→ **Task objective**: Your answer must be an exact copy of the listing.
▼
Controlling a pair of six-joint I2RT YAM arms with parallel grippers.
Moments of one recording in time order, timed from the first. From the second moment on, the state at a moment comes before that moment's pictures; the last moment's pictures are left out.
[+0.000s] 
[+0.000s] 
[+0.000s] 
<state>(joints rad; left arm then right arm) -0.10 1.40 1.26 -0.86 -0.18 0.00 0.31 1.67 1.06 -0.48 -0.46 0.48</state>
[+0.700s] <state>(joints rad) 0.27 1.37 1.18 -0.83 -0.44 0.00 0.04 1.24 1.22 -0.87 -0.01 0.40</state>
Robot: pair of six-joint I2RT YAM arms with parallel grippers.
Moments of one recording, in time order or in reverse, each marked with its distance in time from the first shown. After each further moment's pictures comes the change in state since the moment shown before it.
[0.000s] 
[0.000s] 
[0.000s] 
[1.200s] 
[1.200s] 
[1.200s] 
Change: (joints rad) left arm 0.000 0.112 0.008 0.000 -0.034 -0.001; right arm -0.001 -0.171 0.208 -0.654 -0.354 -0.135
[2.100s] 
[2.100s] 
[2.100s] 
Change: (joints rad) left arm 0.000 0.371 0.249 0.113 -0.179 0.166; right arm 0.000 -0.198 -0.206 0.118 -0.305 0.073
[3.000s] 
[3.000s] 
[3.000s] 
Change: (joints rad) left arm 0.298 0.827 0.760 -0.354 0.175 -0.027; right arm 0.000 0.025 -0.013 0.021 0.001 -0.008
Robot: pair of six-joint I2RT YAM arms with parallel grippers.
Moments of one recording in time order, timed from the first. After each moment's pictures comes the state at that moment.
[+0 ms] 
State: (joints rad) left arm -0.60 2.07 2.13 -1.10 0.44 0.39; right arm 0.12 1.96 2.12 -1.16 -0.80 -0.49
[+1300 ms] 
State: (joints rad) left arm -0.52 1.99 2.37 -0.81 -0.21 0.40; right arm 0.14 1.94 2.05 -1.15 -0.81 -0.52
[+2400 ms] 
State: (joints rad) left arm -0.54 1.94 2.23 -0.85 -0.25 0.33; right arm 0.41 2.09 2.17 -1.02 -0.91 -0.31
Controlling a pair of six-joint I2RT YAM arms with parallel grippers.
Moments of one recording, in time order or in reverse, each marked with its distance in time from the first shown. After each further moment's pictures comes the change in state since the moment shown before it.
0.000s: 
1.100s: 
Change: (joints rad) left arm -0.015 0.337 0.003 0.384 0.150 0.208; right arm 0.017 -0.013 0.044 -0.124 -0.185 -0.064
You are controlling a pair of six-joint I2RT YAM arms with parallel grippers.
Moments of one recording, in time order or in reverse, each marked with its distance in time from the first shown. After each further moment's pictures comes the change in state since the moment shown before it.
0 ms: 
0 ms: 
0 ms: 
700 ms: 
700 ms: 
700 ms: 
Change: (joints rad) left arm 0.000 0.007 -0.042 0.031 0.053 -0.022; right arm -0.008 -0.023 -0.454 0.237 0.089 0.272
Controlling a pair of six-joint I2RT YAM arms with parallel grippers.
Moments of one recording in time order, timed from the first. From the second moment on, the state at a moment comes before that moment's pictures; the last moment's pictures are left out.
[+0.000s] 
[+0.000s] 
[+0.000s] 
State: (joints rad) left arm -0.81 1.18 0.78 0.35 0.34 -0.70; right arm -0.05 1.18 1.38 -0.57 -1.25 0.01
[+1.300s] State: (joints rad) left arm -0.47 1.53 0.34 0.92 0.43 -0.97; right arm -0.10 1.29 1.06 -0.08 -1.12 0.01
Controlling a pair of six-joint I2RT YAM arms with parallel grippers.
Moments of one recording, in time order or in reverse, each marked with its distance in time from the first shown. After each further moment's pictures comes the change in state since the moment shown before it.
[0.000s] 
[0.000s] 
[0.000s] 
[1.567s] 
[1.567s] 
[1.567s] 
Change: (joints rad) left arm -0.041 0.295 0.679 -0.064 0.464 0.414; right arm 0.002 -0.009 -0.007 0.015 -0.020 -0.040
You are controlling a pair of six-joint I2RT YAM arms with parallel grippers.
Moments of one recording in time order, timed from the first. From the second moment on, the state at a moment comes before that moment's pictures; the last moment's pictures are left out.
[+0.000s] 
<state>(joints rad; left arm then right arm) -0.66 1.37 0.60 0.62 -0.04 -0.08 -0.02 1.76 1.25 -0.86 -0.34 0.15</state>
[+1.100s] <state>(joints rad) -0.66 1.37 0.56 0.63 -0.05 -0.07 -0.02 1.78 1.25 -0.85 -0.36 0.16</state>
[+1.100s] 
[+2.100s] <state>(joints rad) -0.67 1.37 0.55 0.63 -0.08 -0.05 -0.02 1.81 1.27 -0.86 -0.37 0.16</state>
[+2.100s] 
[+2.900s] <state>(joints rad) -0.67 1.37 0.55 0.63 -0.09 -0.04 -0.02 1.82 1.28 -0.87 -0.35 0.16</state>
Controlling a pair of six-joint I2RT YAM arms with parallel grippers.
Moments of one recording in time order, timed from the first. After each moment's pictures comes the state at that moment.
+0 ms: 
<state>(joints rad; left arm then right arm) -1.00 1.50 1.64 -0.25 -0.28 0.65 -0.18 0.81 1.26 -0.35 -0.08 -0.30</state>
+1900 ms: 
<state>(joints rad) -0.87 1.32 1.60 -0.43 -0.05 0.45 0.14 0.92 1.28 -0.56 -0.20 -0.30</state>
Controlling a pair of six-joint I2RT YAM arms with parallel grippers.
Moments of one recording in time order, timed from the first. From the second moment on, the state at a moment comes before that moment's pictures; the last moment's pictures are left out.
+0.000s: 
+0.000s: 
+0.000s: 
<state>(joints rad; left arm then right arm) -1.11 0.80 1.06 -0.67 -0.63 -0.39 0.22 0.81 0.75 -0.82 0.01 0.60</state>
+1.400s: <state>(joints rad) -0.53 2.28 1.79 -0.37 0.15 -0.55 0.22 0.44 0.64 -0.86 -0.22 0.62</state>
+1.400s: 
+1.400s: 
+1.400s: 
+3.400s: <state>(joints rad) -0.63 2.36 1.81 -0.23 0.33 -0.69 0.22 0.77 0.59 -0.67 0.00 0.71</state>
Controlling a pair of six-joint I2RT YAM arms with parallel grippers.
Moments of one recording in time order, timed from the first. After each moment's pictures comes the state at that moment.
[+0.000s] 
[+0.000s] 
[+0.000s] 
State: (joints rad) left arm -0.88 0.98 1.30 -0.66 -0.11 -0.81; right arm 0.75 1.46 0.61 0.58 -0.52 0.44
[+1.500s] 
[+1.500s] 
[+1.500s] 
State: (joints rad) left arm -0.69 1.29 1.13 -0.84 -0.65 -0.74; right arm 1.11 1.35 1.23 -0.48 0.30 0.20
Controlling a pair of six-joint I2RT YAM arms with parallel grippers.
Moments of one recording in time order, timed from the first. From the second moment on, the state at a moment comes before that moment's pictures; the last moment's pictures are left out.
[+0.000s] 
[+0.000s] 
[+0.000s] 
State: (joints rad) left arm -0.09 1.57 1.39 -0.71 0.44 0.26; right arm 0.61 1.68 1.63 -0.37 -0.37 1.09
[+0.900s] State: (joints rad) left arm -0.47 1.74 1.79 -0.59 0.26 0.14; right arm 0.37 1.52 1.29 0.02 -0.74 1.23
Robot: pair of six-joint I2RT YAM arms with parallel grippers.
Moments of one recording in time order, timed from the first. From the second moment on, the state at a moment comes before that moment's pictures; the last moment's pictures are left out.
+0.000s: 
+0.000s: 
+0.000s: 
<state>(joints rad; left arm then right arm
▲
→ **Solution to this exercise**:
Controlling a pair of six-joint I2RT YAM arms with parallel grippers.
Moments of one recording in time order, timed from the first. From the second moment on, the state at a moment comes before that moment's pictures; the last moment's pictures are left out.
[+0.000s] 
[+0.000s] 
[+0.000s] 
<state>(joints rad; left arm then right arm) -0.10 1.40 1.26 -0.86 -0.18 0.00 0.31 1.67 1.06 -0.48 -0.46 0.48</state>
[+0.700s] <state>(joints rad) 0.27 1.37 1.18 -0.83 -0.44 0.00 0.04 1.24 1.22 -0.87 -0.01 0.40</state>
Robot: pair of six-joint I2RT YAM arms with parallel grippers.
Moments of one recording, in time order or in reverse, each marked with its distance in time from the first shown. After each further moment's pictures comes the change in state since the moment shown before it.
[0.000s] 
[0.000s] 
[0.000s] 
[1.200s] 
[1.200s] 
[1.200s] 
Change: (joints rad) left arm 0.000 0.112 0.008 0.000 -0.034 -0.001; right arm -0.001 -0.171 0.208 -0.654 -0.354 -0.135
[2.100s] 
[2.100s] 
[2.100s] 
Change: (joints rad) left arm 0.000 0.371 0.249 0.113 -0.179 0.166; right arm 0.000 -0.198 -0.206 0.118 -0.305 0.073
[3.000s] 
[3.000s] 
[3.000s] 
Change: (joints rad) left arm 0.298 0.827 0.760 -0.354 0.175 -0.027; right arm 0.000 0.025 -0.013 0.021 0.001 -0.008
Robot: pair of six-joint I2RT YAM arms with parallel grippers.
Moments of one recording in time order, timed from the first. After each moment's pictures comes the state at that moment.
[+0 ms] 
State: (joints rad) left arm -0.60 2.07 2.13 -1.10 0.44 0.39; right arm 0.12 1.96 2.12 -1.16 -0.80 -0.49
[+1300 ms] 
State: (joints rad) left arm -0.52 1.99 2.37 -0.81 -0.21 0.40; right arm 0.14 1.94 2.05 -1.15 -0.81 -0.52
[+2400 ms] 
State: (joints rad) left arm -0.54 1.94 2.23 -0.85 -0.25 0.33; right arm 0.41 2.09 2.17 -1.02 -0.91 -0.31
Controlling a pair of six-joint I2RT YAM arms with parallel grippers.
Moments of one recording, in time order or in reverse, each marked with its distance in time from the first shown. After each further moment's pictures comes the change in state since the moment shown before it.
0.000s: 
1.100s: 
Change: (joints rad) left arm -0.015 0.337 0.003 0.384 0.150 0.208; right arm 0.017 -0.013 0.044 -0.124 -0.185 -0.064
You are controlling a pair of six-joint I2RT YAM arms with parallel grippers.
Moments of one recording, in time order or in reverse, each marked with its distance in time from the first shown. After each further moment's pictures comes the change in state since the moment shown before it.
0 ms: 
0 ms: 
0 ms: 
700 ms: 
700 ms: 
700 ms: 
Change: (joints rad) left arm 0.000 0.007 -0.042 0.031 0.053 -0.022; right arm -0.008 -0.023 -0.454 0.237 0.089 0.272
Controlling a pair of six-joint I2RT YAM arms with parallel grippers.
Moments of one recording in time order, timed from the first. From the second moment on, the state at a moment comes before that moment's pictures; the last moment's pictures are left out.
[+0.000s] 
[+0.000s] 
[+0.000s] 
State: (joints rad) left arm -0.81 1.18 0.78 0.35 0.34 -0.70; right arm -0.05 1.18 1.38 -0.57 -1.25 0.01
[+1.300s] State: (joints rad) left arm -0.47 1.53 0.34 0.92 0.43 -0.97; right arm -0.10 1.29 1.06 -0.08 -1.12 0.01
Controlling a pair of six-joint I2RT YAM arms with parallel grippers.
Moments of one recording, in time order or in reverse, each marked with its distance in time from the first shown. After each further moment's pictures comes the change in state since the moment shown before it.
[0.000s] 
[0.000s] 
[0.000s] 
[1.567s] 
[1.567s] 
[1.567s] 
Change: (joints rad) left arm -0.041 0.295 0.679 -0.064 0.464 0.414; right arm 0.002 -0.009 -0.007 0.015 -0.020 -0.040
You are controlling a pair of six-joint I2RT YAM arms with parallel grippers.
Moments of one recording in time order, timed from the first. From the second moment on, the state at a moment comes before that moment's pictures; the last moment's pictures are left out.
[+0.000s] 
<state>(joints rad; left arm then right arm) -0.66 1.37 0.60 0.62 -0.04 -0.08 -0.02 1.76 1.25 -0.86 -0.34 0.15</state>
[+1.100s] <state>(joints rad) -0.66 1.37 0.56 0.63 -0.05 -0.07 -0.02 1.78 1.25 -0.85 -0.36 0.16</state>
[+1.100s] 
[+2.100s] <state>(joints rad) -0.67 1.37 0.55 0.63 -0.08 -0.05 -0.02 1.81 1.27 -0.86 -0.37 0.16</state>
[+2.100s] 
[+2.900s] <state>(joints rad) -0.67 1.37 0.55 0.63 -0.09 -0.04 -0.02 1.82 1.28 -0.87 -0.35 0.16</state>
Controlling a pair of six-joint I2RT YAM arms with parallel grippers.
Moments of one recording in time order, timed from the first. After each moment's pictures comes the state at that moment.
+0 ms: 
<state>(joints rad; left arm then right arm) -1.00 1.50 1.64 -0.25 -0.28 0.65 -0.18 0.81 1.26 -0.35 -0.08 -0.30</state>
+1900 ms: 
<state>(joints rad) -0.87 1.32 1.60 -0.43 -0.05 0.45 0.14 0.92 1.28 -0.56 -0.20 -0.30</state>
Controlling a pair of six-joint I2RT YAM arms with parallel grippers.
Moments of one recording in time order, timed from the first. From the second moment on, the state at a moment comes before that moment's pictures; the last moment's pictures are left out.
+0.000s: 
+0.000s: 
+0.000s: 
<state>(joints rad; left arm then right arm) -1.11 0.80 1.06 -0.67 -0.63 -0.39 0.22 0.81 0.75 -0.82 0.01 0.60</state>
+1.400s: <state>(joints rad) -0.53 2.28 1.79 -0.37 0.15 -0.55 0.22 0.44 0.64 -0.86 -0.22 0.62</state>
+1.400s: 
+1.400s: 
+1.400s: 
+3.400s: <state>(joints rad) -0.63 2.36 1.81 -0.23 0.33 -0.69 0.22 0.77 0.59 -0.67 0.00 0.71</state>
Controlling a pair of six-joint I2RT YAM arms with parallel grippers.
Moments of one recording in time order, timed from the first. After each moment's pictures comes the state at that moment.
[+0.000s] 
[+0.000s] 
[+0.000s] 
State: (joints rad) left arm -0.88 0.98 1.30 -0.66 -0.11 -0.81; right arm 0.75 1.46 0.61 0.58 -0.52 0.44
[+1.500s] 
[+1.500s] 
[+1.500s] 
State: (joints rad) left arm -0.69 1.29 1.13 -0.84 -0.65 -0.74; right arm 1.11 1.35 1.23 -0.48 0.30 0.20
Controlling a pair of six-joint I2RT YAM arms with parallel grippers.
Moments of one recording in time order, timed from the first. From the second moment on, the state at a moment comes before that moment's pictures; the last moment's pictures are left out.
[+0.000s] 
[+0.000s] 
[+0.000s] 
State: (joints rad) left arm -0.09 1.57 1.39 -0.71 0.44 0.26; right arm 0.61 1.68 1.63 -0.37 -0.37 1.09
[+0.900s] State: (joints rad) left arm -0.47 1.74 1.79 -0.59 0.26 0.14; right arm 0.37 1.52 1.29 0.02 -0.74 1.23
Robot: pair of six-joint I2RT YAM arms with parallel grippers.
Moments of one recording in time order, timed from the first. From the second moment on, the state at a moment comes before that moment's pictures; the last moment's pictures are left out.
+0.000s: 
+0.000s: 
+0.000s: 
<state>(joints rad; left arm then right arm

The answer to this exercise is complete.